Extracted information below:
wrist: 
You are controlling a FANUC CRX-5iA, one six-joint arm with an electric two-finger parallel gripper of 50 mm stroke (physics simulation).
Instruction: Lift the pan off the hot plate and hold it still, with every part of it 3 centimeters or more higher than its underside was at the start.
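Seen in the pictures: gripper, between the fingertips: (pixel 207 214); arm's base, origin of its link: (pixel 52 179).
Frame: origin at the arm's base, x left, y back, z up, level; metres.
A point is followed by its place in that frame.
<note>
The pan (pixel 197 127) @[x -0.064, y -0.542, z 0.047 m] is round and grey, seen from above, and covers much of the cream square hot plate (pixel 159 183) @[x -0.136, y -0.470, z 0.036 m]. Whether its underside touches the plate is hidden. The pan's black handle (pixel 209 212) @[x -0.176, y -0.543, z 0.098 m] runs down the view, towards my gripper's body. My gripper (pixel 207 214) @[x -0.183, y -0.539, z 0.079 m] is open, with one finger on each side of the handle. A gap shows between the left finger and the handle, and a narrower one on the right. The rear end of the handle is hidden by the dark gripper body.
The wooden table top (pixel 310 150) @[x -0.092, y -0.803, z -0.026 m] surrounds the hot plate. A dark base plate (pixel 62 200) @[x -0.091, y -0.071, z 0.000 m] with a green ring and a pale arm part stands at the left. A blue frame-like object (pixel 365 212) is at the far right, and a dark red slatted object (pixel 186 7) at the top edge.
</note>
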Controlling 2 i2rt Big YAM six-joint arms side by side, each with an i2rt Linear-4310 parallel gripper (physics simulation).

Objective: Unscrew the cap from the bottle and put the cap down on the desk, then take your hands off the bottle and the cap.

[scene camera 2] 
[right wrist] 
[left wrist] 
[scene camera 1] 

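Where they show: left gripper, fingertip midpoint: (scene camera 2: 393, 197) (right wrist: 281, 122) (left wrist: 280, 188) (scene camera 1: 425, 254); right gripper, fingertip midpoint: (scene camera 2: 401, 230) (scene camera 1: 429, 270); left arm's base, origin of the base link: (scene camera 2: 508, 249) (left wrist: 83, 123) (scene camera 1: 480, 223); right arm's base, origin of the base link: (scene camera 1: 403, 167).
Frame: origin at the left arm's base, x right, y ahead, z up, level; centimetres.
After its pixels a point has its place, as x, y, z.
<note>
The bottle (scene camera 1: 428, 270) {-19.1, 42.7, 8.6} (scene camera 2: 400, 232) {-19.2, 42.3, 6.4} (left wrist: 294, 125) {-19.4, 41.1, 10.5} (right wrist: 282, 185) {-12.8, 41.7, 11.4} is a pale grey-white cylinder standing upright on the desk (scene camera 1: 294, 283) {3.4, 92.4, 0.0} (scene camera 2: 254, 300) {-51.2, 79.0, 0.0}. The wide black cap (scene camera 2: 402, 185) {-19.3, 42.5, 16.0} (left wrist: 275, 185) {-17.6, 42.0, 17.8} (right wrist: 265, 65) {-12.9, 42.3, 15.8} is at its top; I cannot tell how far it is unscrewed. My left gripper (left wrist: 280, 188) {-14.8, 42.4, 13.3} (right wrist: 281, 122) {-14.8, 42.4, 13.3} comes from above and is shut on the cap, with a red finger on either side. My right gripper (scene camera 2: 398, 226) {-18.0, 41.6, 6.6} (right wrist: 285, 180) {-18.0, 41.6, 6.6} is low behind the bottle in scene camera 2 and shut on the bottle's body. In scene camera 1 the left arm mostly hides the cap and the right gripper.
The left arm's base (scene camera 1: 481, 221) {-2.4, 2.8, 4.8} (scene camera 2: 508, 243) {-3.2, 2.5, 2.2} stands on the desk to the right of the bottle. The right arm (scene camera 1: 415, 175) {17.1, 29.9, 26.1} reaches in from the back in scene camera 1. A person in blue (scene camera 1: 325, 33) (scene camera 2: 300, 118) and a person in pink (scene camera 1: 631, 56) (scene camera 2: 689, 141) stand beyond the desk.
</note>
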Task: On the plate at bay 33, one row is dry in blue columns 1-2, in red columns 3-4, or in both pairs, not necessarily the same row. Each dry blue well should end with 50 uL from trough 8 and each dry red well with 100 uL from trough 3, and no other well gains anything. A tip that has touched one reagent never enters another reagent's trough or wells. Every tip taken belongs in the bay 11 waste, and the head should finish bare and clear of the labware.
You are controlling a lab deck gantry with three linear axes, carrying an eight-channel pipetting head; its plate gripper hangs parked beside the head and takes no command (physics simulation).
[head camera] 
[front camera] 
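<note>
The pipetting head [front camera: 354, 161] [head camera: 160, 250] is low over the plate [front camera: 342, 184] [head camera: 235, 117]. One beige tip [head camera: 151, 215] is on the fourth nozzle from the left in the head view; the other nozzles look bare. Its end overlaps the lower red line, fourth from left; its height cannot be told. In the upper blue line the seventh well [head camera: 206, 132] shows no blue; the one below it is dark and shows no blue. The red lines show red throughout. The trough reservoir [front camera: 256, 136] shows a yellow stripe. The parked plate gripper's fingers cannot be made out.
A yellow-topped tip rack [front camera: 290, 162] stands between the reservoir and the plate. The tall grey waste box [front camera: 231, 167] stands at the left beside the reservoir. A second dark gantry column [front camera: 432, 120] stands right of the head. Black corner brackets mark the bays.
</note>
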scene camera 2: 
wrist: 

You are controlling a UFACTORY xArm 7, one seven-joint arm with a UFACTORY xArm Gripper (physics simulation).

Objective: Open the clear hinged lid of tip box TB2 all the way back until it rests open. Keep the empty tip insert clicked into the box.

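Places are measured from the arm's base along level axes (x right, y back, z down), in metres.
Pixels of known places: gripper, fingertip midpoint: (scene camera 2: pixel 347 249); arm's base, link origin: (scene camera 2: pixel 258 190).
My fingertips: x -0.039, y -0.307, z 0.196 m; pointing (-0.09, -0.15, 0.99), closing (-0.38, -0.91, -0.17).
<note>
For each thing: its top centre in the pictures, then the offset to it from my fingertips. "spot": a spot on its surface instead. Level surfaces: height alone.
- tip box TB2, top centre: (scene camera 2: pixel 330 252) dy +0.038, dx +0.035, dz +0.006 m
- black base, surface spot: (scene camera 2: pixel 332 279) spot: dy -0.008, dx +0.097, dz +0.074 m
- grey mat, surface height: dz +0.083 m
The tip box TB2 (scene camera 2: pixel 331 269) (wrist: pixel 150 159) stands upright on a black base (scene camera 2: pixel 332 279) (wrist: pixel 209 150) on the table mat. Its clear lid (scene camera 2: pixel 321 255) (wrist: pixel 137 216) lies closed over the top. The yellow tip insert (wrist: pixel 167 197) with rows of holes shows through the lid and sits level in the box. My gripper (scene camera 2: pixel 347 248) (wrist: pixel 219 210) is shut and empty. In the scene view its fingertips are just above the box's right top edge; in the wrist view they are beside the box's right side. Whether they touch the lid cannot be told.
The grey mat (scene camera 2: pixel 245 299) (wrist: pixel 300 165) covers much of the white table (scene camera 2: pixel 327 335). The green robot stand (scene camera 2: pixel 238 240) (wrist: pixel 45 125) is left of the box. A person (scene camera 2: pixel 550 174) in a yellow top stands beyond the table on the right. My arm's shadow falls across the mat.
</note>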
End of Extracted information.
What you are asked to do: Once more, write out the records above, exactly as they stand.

Output of the task:
wrist: 
You are controlling a FANUC CRX-5iA, one six-joint arm with an electric two-finger parallel gripper of 50 mm stroke (physics simulation).
Instruction: Lift the pan off the hot plate and hold it still, with every part of it 3 centimeters or more higher than its underside was at the start.
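Seen in the pictures: gripper, between the fingertips: (pixel 207 214); arm's base, origin of its link: (pixel 52 179).
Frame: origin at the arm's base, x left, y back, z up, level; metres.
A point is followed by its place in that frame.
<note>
The pan (pixel 197 127) @[x -0.064, y -0.542, z 0.047 m] is round and grey, seen from above, and covers much of the cream square hot plate (pixel 159 183) @[x -0.136, y -0.470, z 0.036 m]. Whether its underside touches the plate is hidden. The pan's black handle (pixel 209 212) @[x -0.176, y -0.543, z 0.098 m] runs down the view, towards my gripper's body. My gripper (pixel 207 214) @[x -0.183, y -0.539, z 0.079 m] is open, with one finger on each side of the handle. A gap shows between the left finger and the handle, and a narrower one on the right. The rear end of the handle is hidden by the dark gripper body.
The wooden table top (pixel 310 150) @[x -0.092, y -0.803, z -0.026 m] surrounds the hot plate. A dark base plate (pixel 62 200) @[x -0.091, y -0.071, z 0.000 m] with a green ring and a pale arm part stands at the left. A blue frame-like object (pixel 365 212) is at the far right, and a dark red slatted object (pixel 186 7) at the top edge.
</note>
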Controlling 2 i2rt Big YAM six-joint arms side by side, each with an i2rt Linear-4310 parallel gripper (physics simulation).

Objective: Unscrew the cap from the bottle and put the cap down on the desk, then take your hands off the bottle and the cap.

[scene camera 2] 
[right wrist] 
[left wrist] 
[scene camera 1] 

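Where they show: left gripper, fingertip midpoint: (scene camera 2: 393, 197) (right wrist: 281, 122) (left wrist: 280, 188) (scene camera 1: 425, 254); right gripper, fingertip midpoint: (scene camera 2: 401, 230) (scene camera 1: 429, 270); left arm's base, origin of the base link: (scene camera 2: 508, 249) (left wrist: 83, 123) (scene camera 1: 480, 223); right arm's base, origin of the base link: (scene camera 1: 403, 167).
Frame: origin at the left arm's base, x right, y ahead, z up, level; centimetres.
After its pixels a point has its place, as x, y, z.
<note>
The bottle (scene camera 1: 428, 270) {-19.1, 42.7, 8.6} (scene camera 2: 400, 232) {-19.2, 42.3, 6.4} (left wrist: 294, 125) {-19.4, 41.1, 10.5} (right wrist: 282, 185) {-12.8, 41.7, 11.4} is a pale grey-white cylinder standing upright on the desk (scene camera 1: 294, 283) {3.4, 92.4, 0.0} (scene camera 2: 254, 300) {-51.2, 79.0, 0.0}. The wide black cap (scene camera 2: 402, 185) {-19.3, 42.5, 16.0} (left wrist: 275, 185) {-17.6, 42.0, 17.8} (right wrist: 265, 65) {-12.9, 42.3, 15.8} is at its top; I cannot tell how far it is unscrewed. My left gripper (left wrist: 280, 188) {-14.8, 42.4, 13.3} (right wrist: 281, 122) {-14.8, 42.4, 13.3} comes from above and is shut on the cap, with a red finger on either side. My right gripper (scene camera 2: 398, 226) {-18.0, 41.6, 6.6} (right wrist: 285, 180) {-18.0, 41.6, 6.6} is low behind the bottle in scene camera 2 and shut on the bottle's body. In scene camera 1 the left arm mostly hides the cap and the right gripper.
The left arm's base (scene camera 1: 481, 221) {-2.4, 2.8, 4.8} (scene camera 2: 508, 243) {-3.2, 2.5, 2.2} stands on the desk to the right of the bottle. The right arm (scene camera 1: 415, 175) {17.1, 29.9, 26.1} reaches in from the back in scene camera 1. A person in blue (scene camera 1: 325, 33) (scene camera 2: 300, 118) and a person in pink (scene camera 1: 631, 56) (scene camera 2: 689, 141) stand beyond the desk.
</note>
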Task: On the plate at bay 33, one row is dry in blue columns 1-2, in red columns 3-4, or in both pairs, not necessarily the same row. Each dry blue well should end with 50 uL from trough 8 and each dry red well with 100 uL from trough 3, and no other well gains anything. A tip that has touched one reagent never enters another reagent's trough or wells. Every tip taken belongs in the bay 11 waste, and the head should finish bare and clear of the labware.
You are controlling a lab deck gantry with three linear axes, carrying an eight-channel pipetting head; its plate gripper hangs parked beside the head and takes no command (physics simulation).
[head camera] 
[front camera] 
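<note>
The pipetting head [front camera: 354, 161] [head camera: 160, 250] is low over the plate [front camera: 342, 184] [head camera: 235, 117]. One beige tip [head camera: 151, 215] is on the fourth nozzle from the left in the head view; the other nozzles look bare. Its end overlaps the lower red line, fourth from left; its height cannot be told. In the upper blue line the seventh well [head camera: 206, 132] shows no blue; the one below it is dark and shows no blue. The red lines show red throughout. The trough reservoir [front camera: 256, 136] shows a yellow stripe. The parked plate gripper's fingers cannot be made out.
A yellow-topped tip rack [front camera: 290, 162] stands between the reservoir and the plate. The tall grey waste box [front camera: 231, 167] stands at the left beside the reservoir. A second dark gantry column [front camera: 432, 120] stands right of the head. Black corner brackets mark the bays.
</note>
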scene camera 2: 
wrist: 

You are controlling a UFACTORY xArm 7, one seven-joint arm with a UFACTORY xArm Gripper (physics simulation).

Objective: Open the clear hinged lid of tip box TB2 all the way back until it rests open. Keep the empty tip insert clicked into the box.

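Places are measured from the arm's base along level axes (x right, y back, z down), in metres.
Pixels of known places: gripper, fingertip midpoint: (scene camera 2: pixel 347 249); arm's base, link origin: (scene camera 2: pixel 258 190).
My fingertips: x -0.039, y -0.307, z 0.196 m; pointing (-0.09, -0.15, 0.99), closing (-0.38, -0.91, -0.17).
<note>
For each thing: its top centre in the pictures, then the offset to it from my fingertips. "spot": a spot on its surface instead. Level surfaces: height alone.
- tip box TB2, top centre: (scene camera 2: pixel 330 252) dy +0.038, dx +0.035, dz +0.006 m
- black base, surface spot: (scene camera 2: pixel 332 279) spot: dy -0.008, dx +0.097, dz +0.074 m
- grey mat, surface height: dz +0.083 m
The tip box TB2 (scene camera 2: pixel 331 269) (wrist: pixel 150 159) stands upright on a black base (scene camera 2: pixel 332 279) (wrist: pixel 209 150) on the table mat. Its clear lid (scene camera 2: pixel 321 255) (wrist: pixel 137 216) lies closed over the top. The yellow tip insert (wrist: pixel 167 197) with rows of holes shows through the lid and sits level in the box. My gripper (scene camera 2: pixel 347 248) (wrist: pixel 219 210) is shut and empty. In the scene view its fingertips are just above the box's right top edge; in the wrist view they are beside the box's right side. Whether they touch the lid cannot be told.
The grey mat (scene camera 2: pixel 245 299) (wrist: pixel 300 165) covers much of the white table (scene camera 2: pixel 327 335). The green robot stand (scene camera 2: pixel 238 240) (wrist: pixel 45 125) is left of the box. A person (scene camera 2: pixel 550 174) in a yellow top stands beyond the table on the right. My arm's shadow falls across the mat.
</note>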

The required output has now been supplied.